第26章 沒懷上可不行(1 / 1)
吳晨再抖長刀,刀刃碎成無數鐵片,四散飛濺。
圍在齊同山身邊的十幾名打手血灑當場。
“我兒子是京都太倉令,你殺了我,整個龍江縣都要連坐,你全家都要人頭落地。”齊同山眼看自己手下死沒了,也知道自己不是對手,乾脆扔掉手裡的長刀,改成威脅。
“太倉令,一個管糧庫的庫管,嚇唬誰呢?”吳晨揪住他的衣領子,將這個乾瘦老頭拎了起來。
“庫管?你……好好,我有銀子,我有金子,我還有很多糧食,只要你放了我,都是你的,饒了……饒了我……啊!”

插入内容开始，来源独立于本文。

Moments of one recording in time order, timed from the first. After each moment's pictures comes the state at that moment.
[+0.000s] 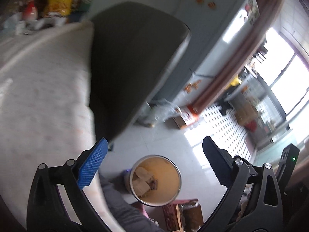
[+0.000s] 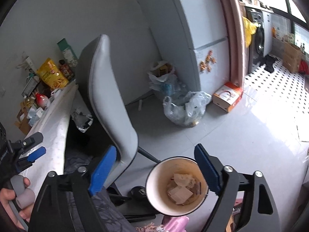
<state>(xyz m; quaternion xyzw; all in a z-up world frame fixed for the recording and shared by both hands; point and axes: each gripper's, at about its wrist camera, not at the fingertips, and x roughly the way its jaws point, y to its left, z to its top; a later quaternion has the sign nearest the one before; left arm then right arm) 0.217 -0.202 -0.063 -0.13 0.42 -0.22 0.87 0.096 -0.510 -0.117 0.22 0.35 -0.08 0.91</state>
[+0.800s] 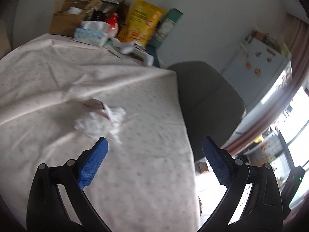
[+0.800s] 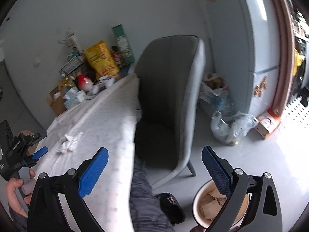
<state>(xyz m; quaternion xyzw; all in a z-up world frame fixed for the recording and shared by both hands) 0.205 0.023 -0.030 -0.24 0.33 -0.05 0.91 0.158 -0.353 -0.042 0.15 0.32 0.07 0.93</state>
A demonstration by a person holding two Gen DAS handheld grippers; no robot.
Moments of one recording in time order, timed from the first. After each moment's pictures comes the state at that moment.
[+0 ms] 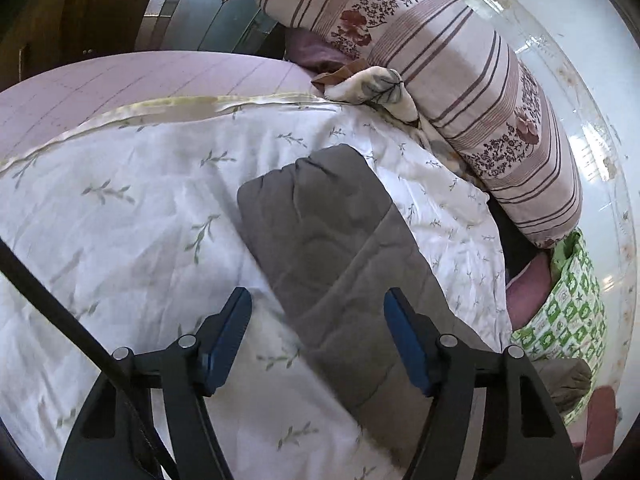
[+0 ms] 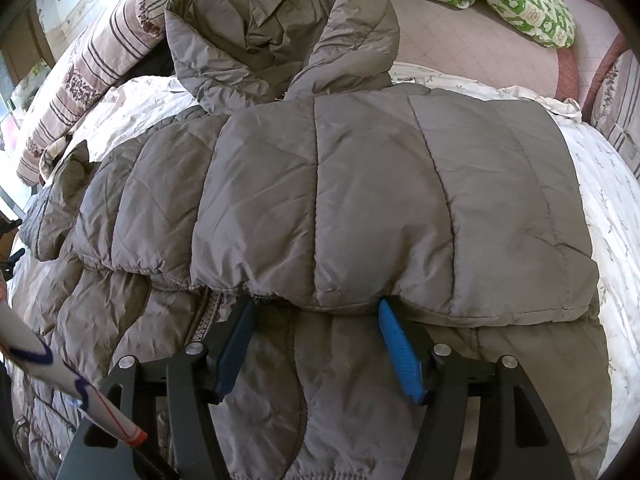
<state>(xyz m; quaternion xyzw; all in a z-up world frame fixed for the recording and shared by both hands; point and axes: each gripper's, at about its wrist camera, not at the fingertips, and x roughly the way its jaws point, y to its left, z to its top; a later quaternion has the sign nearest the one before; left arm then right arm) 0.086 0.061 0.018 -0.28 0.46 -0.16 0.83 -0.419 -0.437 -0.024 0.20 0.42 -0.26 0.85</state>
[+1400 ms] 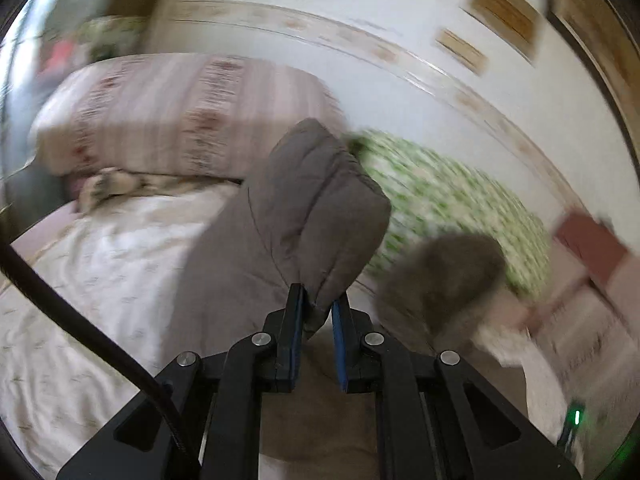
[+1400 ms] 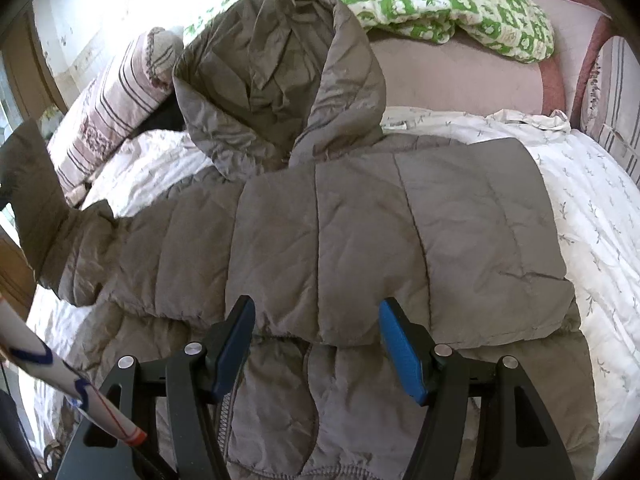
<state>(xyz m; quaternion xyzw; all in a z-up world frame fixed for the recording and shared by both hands) -0.108 -0.130 0.185 -0.06 0.30 -0.41 0.86 -0.438 -0.440 0.017 0.23 0.34 -0.26 0.88</state>
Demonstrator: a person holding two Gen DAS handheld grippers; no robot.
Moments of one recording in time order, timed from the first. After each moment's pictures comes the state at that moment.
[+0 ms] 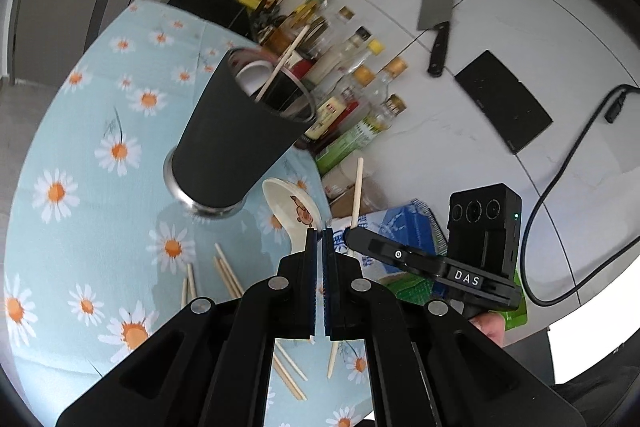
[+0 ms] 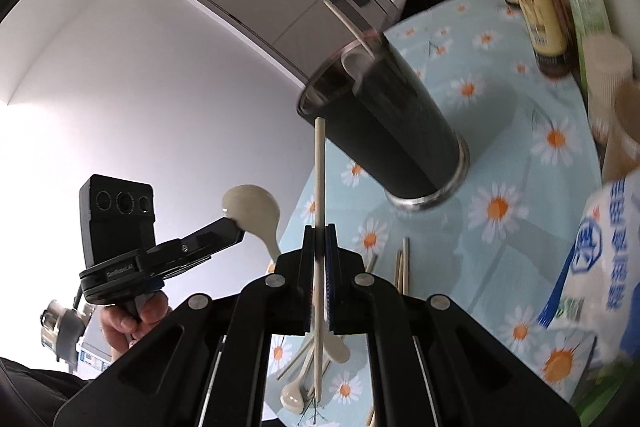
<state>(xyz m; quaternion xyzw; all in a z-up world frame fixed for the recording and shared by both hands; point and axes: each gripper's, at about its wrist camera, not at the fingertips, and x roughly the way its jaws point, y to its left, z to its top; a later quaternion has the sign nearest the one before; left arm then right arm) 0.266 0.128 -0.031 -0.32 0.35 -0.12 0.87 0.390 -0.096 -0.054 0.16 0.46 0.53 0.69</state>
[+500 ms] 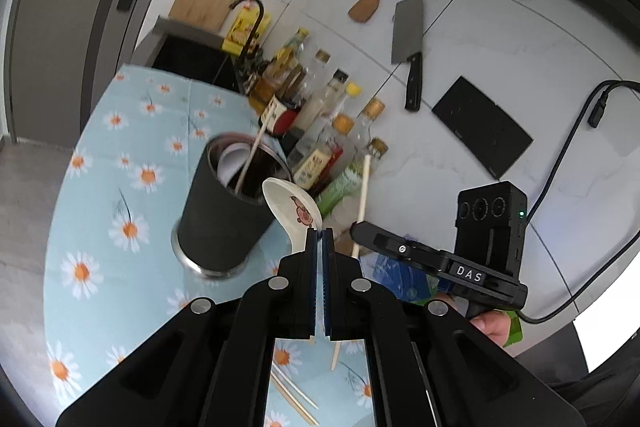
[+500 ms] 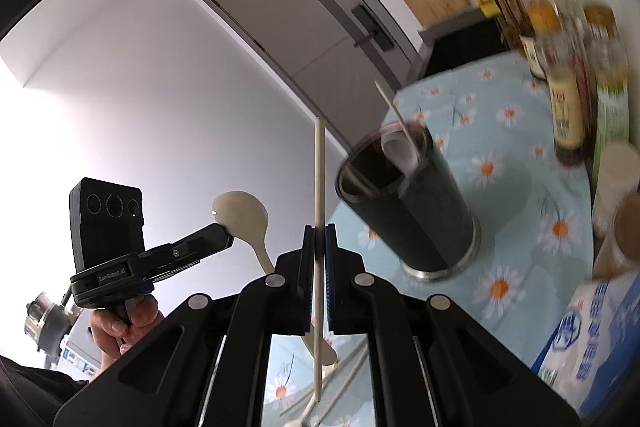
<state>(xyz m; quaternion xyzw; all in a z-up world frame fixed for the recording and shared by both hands) 0.276 0.137 0.031 -0.26 0.30 -0.11 0.91 0.406 -0.086 0.002 0.16 0.38 0.55 0.73</state>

齊同山還在求饒,下一秒丟了腦袋,乾癟的屍體如一灘爛泥癱在地上。
吳晨不敢耽擱,殺齊同山這會功夫,還有十幾個漏網之魚四散而逃。
夜深,齊府成了一座死宅。
返回黑崖村已經是後半夜。
大虎帶著幾名青年還在巡邏,一副大敵當前的架勢。
“天冷,都回去休息吧!”吳晨道。
“吳里正,那可不行,佔平村太慘了,咱們得小心。”
“我說沒事就沒事,群匪不會來了,讓這些人都散了吧!你把七叔他們都叫來,我有事和你們商量一下。”吳晨打斷他的話。
“好!我這就去。”
芸婉燒了一些熱水,泡了一些細碎的茶碎,等待人到齊。
宋七大虎二虎以外,其餘幾人算是黑崖村的骨幹。
“吳晨,這麼晚是不是有什麼大動作,與佔平村的事有關?”宋七道。
“我要開一線天的商道。”吳晨看向幾人。
這話一出,村民有情緒。
黑崖村死了那麼多人,對付張瓊的手段無非就是斷了這條商道,讓張瓊這個亭長損失一些錢財。
“這……這怕是不行吧!黑崖村曾對外說了,只要張瓊伏法,這一線天的商道才能開。”宋七道。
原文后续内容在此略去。